Brief: Reproduce each record exactly. The pictures should be skipped.

──────

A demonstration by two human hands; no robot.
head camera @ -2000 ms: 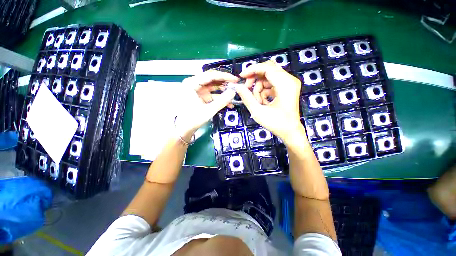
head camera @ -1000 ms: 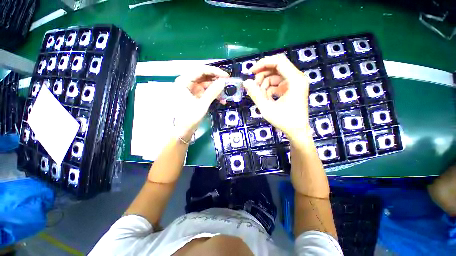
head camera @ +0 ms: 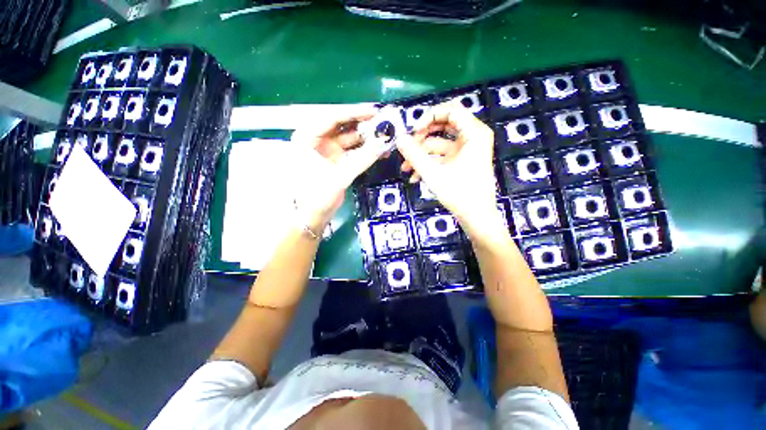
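Observation:
A small silver module [head camera: 385,130] with a dark round centre is held up above the upper left part of the black blister tray [head camera: 449,272]. My left hand [head camera: 340,164] pinches it at its left and lower side. My right hand [head camera: 453,159] is at its right side, with thumb and finger close together at its edge; whether these fingertips grip it too is hard to tell. The tray holds rows of silver modules in square pockets; one pocket at its lower left is empty. My hands hide part of the tray.
White sheets [head camera: 256,206] lie left of the tray. Further left stands a thick stack of filled trays [head camera: 172,185] with a white paper [head camera: 91,210] on it. Dark trays [head camera: 428,7] lie at the far side. Blue fabric shows at both lower sides.
The module was edge-on between my fingers, then turned face up, and now is tilted and a little higher. My right hand has shifted slightly left since one second ago.

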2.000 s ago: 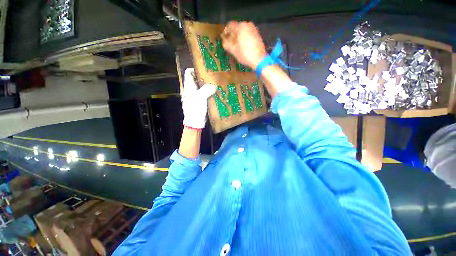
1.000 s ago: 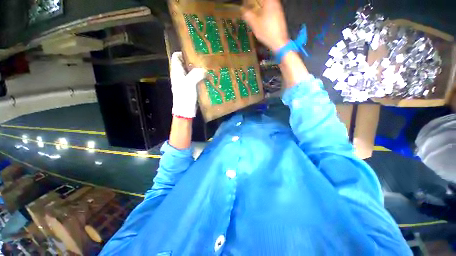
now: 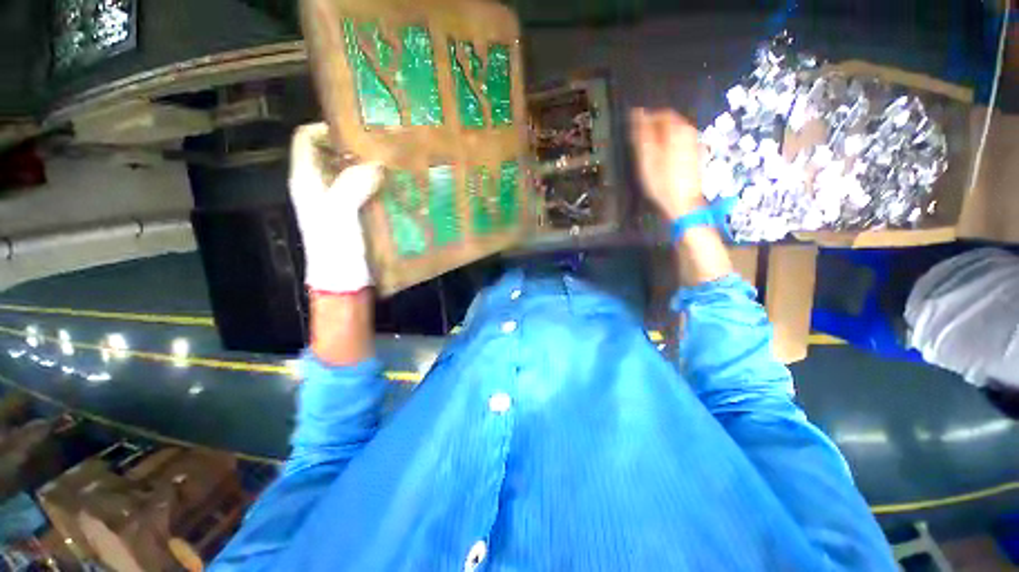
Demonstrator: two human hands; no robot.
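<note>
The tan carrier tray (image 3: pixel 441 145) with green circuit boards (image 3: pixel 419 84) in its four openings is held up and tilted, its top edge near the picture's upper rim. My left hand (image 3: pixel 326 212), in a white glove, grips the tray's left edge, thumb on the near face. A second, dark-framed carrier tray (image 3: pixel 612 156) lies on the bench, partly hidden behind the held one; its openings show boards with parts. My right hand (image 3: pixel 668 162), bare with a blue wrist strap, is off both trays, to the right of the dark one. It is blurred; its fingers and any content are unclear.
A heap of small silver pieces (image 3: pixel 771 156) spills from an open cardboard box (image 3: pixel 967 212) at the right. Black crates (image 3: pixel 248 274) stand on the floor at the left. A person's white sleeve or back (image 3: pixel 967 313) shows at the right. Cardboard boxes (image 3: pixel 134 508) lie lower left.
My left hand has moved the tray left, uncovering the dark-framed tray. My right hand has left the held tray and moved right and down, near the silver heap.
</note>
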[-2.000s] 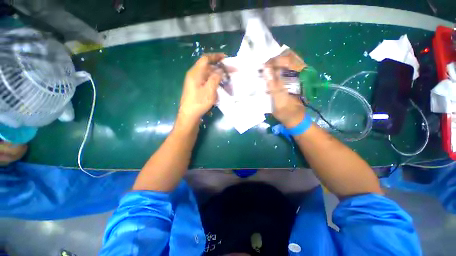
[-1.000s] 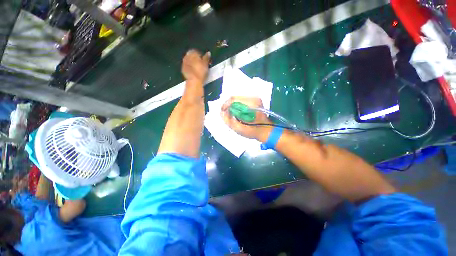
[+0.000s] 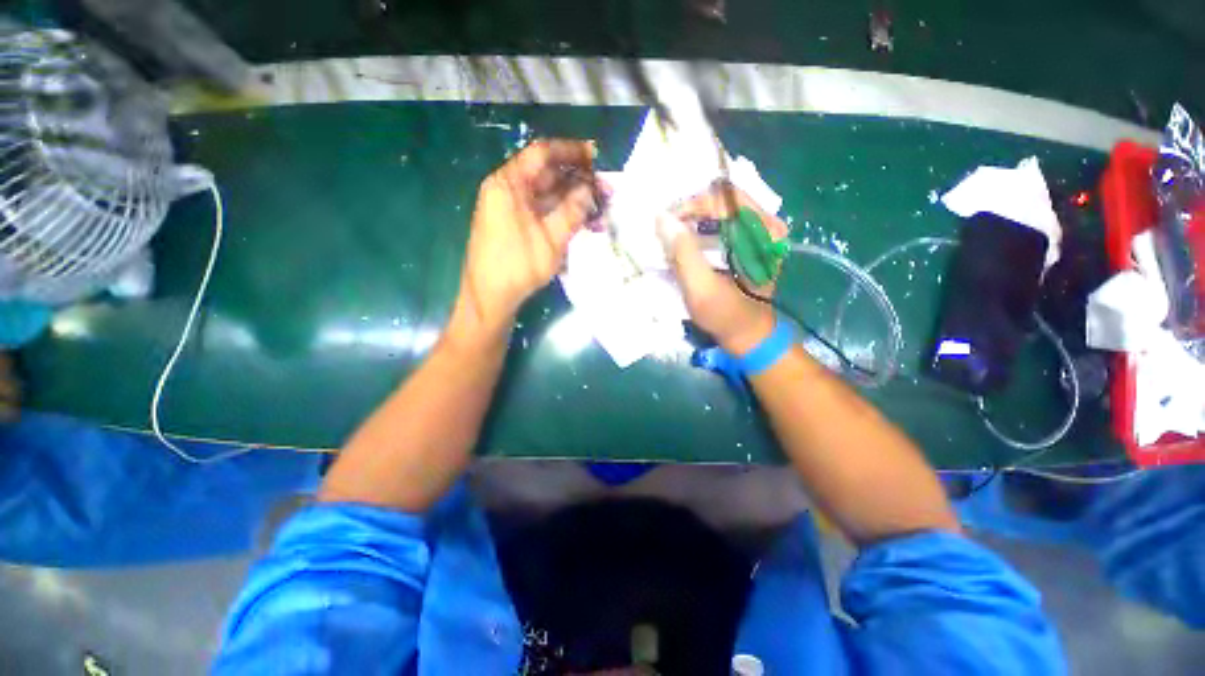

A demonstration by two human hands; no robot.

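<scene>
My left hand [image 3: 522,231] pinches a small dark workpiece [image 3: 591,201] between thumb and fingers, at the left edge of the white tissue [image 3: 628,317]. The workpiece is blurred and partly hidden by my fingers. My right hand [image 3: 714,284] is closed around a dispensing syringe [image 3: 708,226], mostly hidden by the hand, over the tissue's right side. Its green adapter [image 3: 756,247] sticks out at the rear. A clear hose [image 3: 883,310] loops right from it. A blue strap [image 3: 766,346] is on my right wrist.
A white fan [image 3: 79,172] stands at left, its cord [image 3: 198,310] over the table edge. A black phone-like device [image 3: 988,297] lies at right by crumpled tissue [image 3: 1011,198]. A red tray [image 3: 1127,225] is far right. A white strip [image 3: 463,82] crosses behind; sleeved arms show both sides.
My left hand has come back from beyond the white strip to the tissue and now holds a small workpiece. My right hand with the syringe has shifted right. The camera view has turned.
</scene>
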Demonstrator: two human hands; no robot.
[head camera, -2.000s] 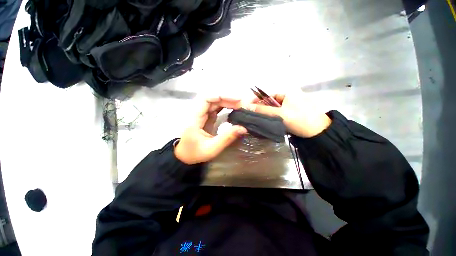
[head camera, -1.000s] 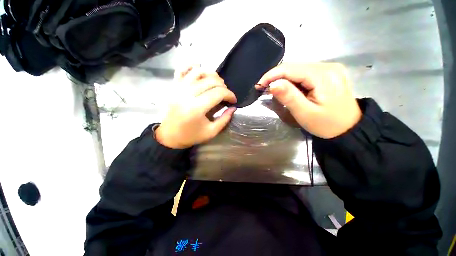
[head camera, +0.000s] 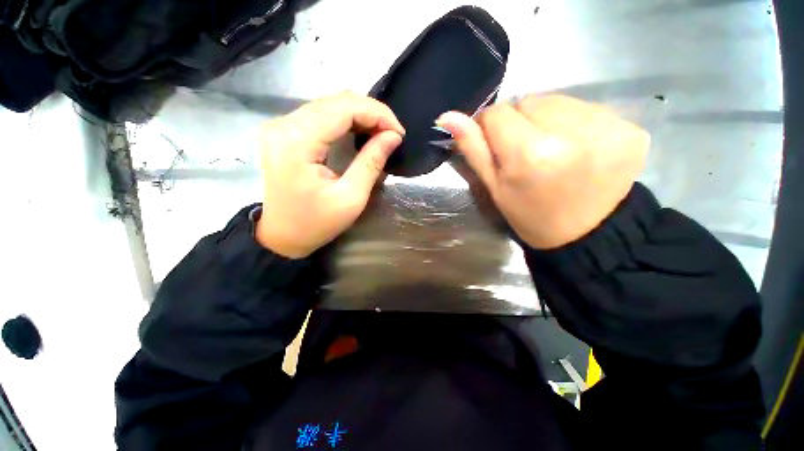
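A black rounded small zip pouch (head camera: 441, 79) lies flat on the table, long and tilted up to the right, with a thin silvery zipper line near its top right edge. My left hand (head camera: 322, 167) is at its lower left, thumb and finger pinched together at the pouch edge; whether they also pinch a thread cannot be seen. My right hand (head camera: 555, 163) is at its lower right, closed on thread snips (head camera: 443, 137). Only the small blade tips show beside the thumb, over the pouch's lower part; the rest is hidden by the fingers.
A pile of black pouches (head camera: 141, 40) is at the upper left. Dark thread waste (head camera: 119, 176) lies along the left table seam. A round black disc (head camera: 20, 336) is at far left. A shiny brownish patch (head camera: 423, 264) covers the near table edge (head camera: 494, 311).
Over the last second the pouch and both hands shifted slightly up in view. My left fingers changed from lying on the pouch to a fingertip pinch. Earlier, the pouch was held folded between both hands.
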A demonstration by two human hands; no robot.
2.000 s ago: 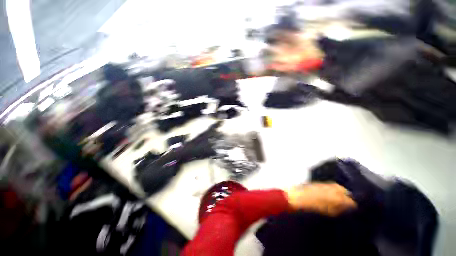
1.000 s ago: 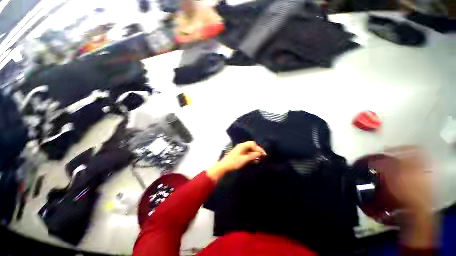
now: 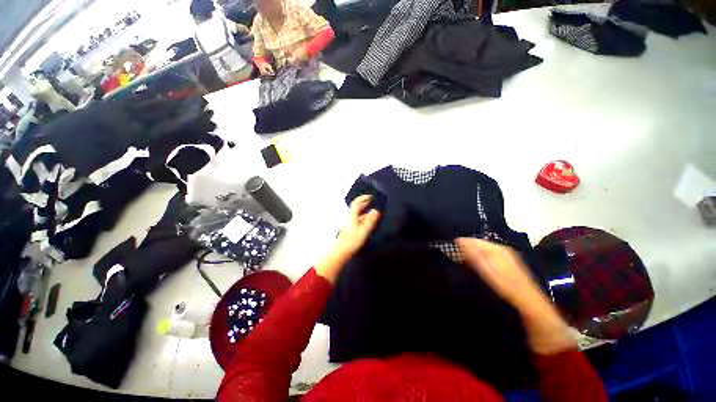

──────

Answer section:
A demonstration by two human hands; no robot.
head camera @ -2000 ms: 
head camera @ -1000 ms: 
head camera @ +0 ms: 
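Observation:
A small silver module [head camera: 385,130] with a dark round centre is held up above the upper left part of the black blister tray [head camera: 449,272]. My left hand [head camera: 340,164] pinches it at its left and lower side. My right hand [head camera: 453,159] is at its right side, with thumb and finger close together at its edge; whether these fingertips grip it too is hard to tell. The tray holds rows of silver modules in square pockets; one pocket at its lower left is empty. My hands hide part of the tray.
White sheets [head camera: 256,206] lie left of the tray. Further left stands a thick stack of filled trays [head camera: 172,185] with a white paper [head camera: 91,210] on it. Dark trays [head camera: 428,7] lie at the far side. Blue fabric shows at both lower sides.
The module was edge-on between my fingers, then turned face up, and now is tilted and a little higher. My right hand has shifted slightly left since one second ago.
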
2.000 s ago: 
1.000 s ago: 
now: 
Demonstrator: two human hands; no robot.
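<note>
The tan carrier tray (image 3: pixel 441 145) with green circuit boards (image 3: pixel 419 84) in its four openings is held up and tilted, its top edge near the picture's upper rim. My left hand (image 3: pixel 326 212), in a white glove, grips the tray's left edge, thumb on the near face. A second, dark-framed carrier tray (image 3: pixel 612 156) lies on the bench, partly hidden behind the held one; its openings show boards with parts. My right hand (image 3: pixel 668 162), bare with a blue wrist strap, is off both trays, to the right of the dark one. It is blurred; its fingers and any content are unclear.
A heap of small silver pieces (image 3: pixel 771 156) spills from an open cardboard box (image 3: pixel 967 212) at the right. Black crates (image 3: pixel 248 274) stand on the floor at the left. A person's white sleeve or back (image 3: pixel 967 313) shows at the right. Cardboard boxes (image 3: pixel 134 508) lie lower left.
My left hand has moved the tray left, uncovering the dark-framed tray. My right hand has left the held tray and moved right and down, near the silver heap.
</note>
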[-2.000s] 
[-1.000s] 
[+0.000s] 

A demonstration by two human hands; no robot.

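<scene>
My left hand [image 3: 522,231] pinches a small dark workpiece [image 3: 591,201] between thumb and fingers, at the left edge of the white tissue [image 3: 628,317]. The workpiece is blurred and partly hidden by my fingers. My right hand [image 3: 714,284] is closed around a dispensing syringe [image 3: 708,226], mostly hidden by the hand, over the tissue's right side. Its green adapter [image 3: 756,247] sticks out at the rear. A clear hose [image 3: 883,310] loops right from it. A blue strap [image 3: 766,346] is on my right wrist.
A white fan [image 3: 79,172] stands at left, its cord [image 3: 198,310] over the table edge. A black phone-like device [image 3: 988,297] lies at right by crumpled tissue [image 3: 1011,198]. A red tray [image 3: 1127,225] is far right. A white strip [image 3: 463,82] crosses behind; sleeved arms show both sides.
My left hand has come back from beyond the white strip to the tissue and now holds a small workpiece. My right hand with the syringe has shifted right. The camera view has turned.
</scene>
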Demonstrator: two human hands; no robot.
[head camera, -2.000s] 
[head camera, -1.000s] 
[head camera, +0.000s] 
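A black rounded small zip pouch (head camera: 441, 79) lies flat on the table, long and tilted up to the right, with a thin silvery zipper line near its top right edge. My left hand (head camera: 322, 167) is at its lower left, thumb and finger pinched together at the pouch edge; whether they also pinch a thread cannot be seen. My right hand (head camera: 555, 163) is at its lower right, closed on thread snips (head camera: 443, 137). Only the small blade tips show beside the thumb, over the pouch's lower part; the rest is hidden by the fingers.
A pile of black pouches (head camera: 141, 40) is at the upper left. Dark thread waste (head camera: 119, 176) lies along the left table seam. A round black disc (head camera: 20, 336) is at far left. A shiny brownish patch (head camera: 423, 264) covers the near table edge (head camera: 494, 311).
Over the last second the pouch and both hands shifted slightly up in view. My left fingers changed from lying on the pouch to a fingertip pinch. Earlier, the pouch was held folded between both hands.
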A demonstration by two human hands; no robot.
2.000 s ago: 
1.000 s ago: 
now: 

This exercise has now been completed.